There are a few more things in your snippet that do not look right at first sight (I might be missing something): for example you might never WriteToDisk
the last bunch of entries (in case the previous AsyncFlush
has not terminated yet) and loopCounter
is not atomic but you write to it from one thread while you read it from another.
But actually, if you have access to ROOT v6.12, you don’t have to write multi-threaded code yourself for this task: TDataFrame::Snapshot
is the high-level interface to write columns of a TDataFrame
to a ROOT file in the form of a TTree
, and it can do so by creating the TTree entries and flushing them to disk from multiple threads. It does not fill the tree in one thread and flush it from another (that is not thread-safe), but it creates chunks of TTree entries in each thread, then each thread adds these chunks (i.e. buffers) to a thread-safe writing queue, and the queue is consumed by a single “writer” worker. The end result is an important speed-up in the creation of the data-set, if the actual creation and serialization+compression of the entries is a heavy enough workload (it should be, for all but trivial cases).
The low-level details of concurrent writing of a ROOT file are actually taken care of by TBufferMerger
.
Your use-case would look similar to this (modulo typos and, possibly, optimizations):
#include <ROOT/TDataFrame.hxx>
#include <random>
#include <chrono>
using namespace ROOT::Experimental; // this is where TDF lives
struct DataStructure {
double px;
double py;
double pz;
double random;
int i;
};
void GenerateData() {
ROOT::EnableImplicitMT(); // tell TDF to use multiple threads
TDataFrame d(1000*500); // create a TDF with 1000*500 entries (and no columns yet)
// now we add a column that contains your data structure
// we need a random engine per worker thread
const auto nWorkers = ROOT::IsImplicitMTEnabled() ? ROOT::GetImplicitMTPoolSize() : 1;
std::vector<std::default_random_engine> generators(nWorkers);
std::normal_distribution<double> distribution(0., 2.);
auto makeDataStructure = [&generators, &distribution](unsigned int slot, ULong64_t entry) {
auto &gen = generators[slot]; // each worker thread is guaranteed to receive a different slot number
auto px = distribution(gen);
auto py = distribution(gen);
auto random = distribution(gen);
auto pz = px * px + py * py;
auto i = int(entry);
return DataStructure{px, py, pz, random, i};
};
auto d2 = d.DefineSlotEntry("data", makeDataStructure, {});
// nothing has been executed so far
// this Snapshot call actually triggers the event loop
const auto startTime = std::chrono::high_resolution_clock::now();
d2.Snapshot<DataStructure>("tree", "test.root", {"data"});
const auto endTime = std::chrono::high_resolution_clock::now();
const auto msElapsed = std::chrono::duration_cast<std::chrono::milliseconds>(endTime - startTime).count();
std::cout << "event loop duration: " << msElapsed << std::endl;
}
On my laptop this event loop takes about 4.5s without ROOT::EnableImplicitMT()
and 2.9s with.
EDIT: the first timings were with a debug version of ROOT.

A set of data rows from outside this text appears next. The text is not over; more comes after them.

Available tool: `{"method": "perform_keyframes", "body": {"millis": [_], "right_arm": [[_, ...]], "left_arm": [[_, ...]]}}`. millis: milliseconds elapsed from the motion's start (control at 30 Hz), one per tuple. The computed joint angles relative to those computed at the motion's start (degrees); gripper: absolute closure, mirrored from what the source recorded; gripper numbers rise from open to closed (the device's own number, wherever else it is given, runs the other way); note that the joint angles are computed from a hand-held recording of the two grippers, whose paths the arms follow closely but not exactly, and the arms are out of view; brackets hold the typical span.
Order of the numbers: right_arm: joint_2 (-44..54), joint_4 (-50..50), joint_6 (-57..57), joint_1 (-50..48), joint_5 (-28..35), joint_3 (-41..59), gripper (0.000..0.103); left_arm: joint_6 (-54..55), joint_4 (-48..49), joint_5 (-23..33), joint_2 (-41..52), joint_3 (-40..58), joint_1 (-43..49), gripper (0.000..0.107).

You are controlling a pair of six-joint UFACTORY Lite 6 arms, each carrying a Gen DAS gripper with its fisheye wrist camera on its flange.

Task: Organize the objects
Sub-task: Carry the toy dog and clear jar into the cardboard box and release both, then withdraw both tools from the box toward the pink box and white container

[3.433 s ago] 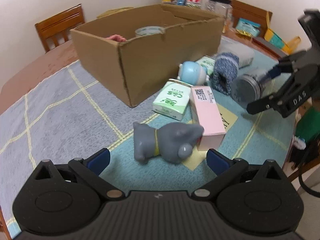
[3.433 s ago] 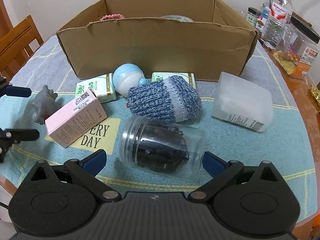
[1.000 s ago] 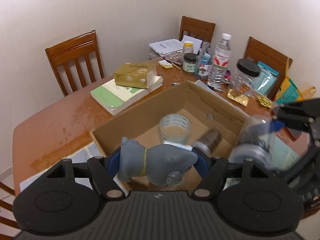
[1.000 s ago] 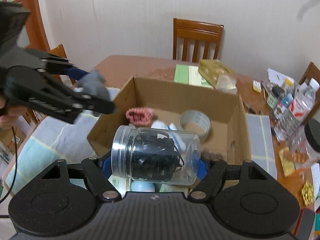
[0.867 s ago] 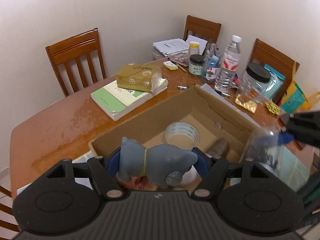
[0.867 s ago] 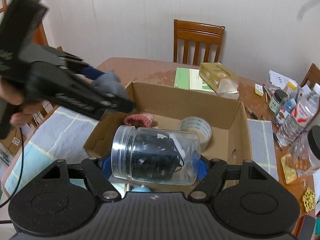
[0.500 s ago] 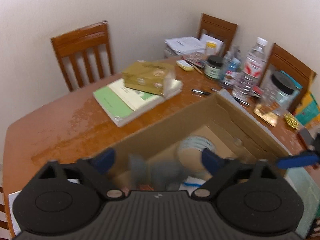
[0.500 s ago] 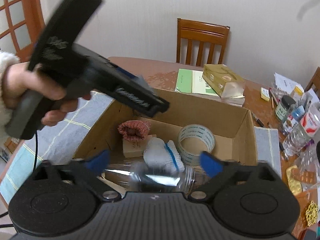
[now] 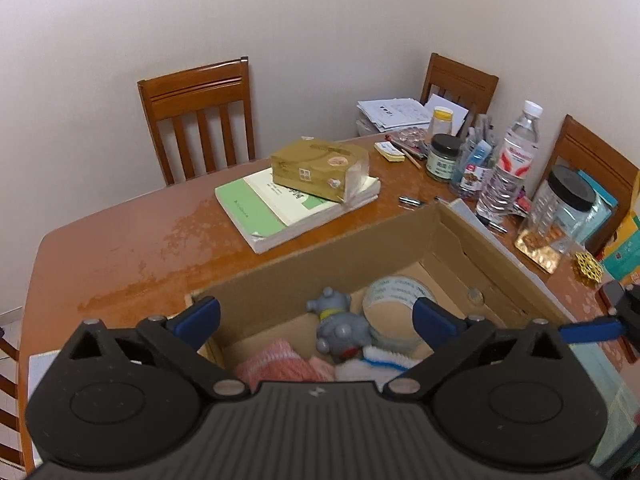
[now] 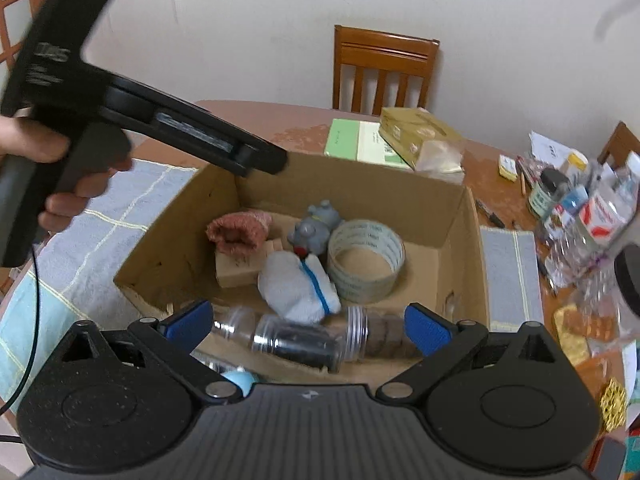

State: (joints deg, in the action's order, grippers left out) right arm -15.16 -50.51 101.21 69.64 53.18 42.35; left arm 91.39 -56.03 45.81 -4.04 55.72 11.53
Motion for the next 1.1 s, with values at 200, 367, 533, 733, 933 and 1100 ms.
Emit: {"method": "perform_keyframes", "body": {"millis": [200,367,533,733,933,1100], "right_arm": [[0.1,0.1,8.3,8.3,6.2,-3.1,0.0],[-0.6,2.5,15.0,14.1,10.0,-5.1,0.0],[-0.2,4.5,21.1,20.4,13.4,-6.8,0.0],[-0.3,8.1,25.3,25.9,16.2,-8.9,0.0],[-0.8,12.2,30.5,30.5,16.5,-12.1,0.0],[-3.2,14.4,34.6,32.7,15.6,-15.8,0.0]], "left_arm": [[1.3,-0.2,2.2,-8.7,-7.8,5.4,0.005],[2.0,-0.5,4.5,-16.2,-13.6,11.1,0.005],[2.2,0.9,7.3,-22.3,-18.8,16.8,0.005],[4.4,2.3,9.4,-31.1,-27.8,24.2,0.005],[5.0,6.9,9.1,-38.9,-36.9,29.0,0.005],[1.0,11.2,7.3,-41.8,-41.9,28.9,0.005]]}}
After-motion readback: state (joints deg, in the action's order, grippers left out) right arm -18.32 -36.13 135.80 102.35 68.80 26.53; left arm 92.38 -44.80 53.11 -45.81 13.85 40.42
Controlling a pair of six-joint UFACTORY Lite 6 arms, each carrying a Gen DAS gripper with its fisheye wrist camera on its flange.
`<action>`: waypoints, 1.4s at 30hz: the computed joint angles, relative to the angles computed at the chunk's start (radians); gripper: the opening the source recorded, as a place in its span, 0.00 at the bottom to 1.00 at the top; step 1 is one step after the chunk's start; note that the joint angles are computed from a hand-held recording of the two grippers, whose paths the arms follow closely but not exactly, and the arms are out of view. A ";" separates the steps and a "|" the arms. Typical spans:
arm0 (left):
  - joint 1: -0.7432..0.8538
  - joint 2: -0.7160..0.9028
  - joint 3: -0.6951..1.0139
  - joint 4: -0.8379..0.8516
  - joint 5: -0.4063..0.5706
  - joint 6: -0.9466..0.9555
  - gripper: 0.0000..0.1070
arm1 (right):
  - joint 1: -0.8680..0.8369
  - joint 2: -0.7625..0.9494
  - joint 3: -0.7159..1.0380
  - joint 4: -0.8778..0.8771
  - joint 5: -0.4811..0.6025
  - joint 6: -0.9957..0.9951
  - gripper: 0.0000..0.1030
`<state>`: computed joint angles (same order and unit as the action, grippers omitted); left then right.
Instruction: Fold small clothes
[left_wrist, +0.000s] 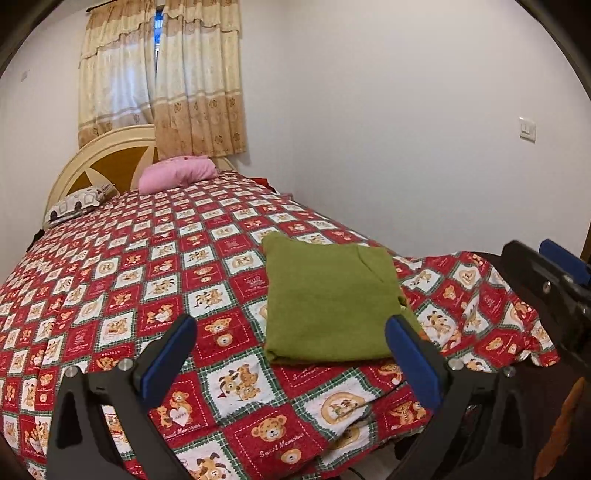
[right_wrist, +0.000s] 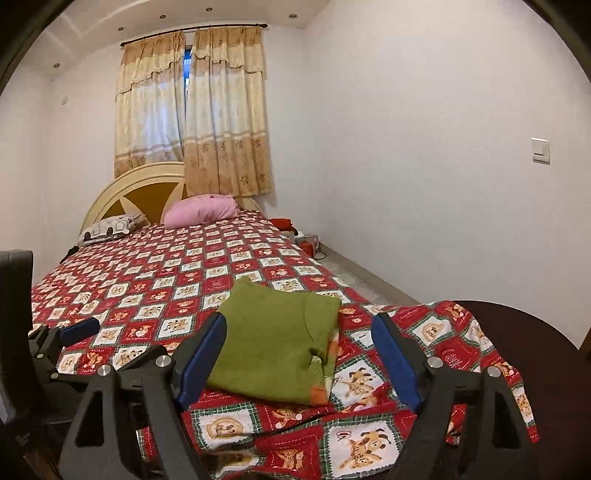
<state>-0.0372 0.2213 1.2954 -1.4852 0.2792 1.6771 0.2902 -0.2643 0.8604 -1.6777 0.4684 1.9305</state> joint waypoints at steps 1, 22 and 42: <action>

Switching to a release version and rearranging the program so that it’s compiled rather than interpreted, the event loop runs in about .6 seconds with multi-threading and 1 second without.
Increasing the number of entries by a factor 10, we are at 4.2 seconds vs 11 seconds. Not bad, considering my laptop has 2 physical cores (with 2 threads per core).
Hope this helps,
Enrico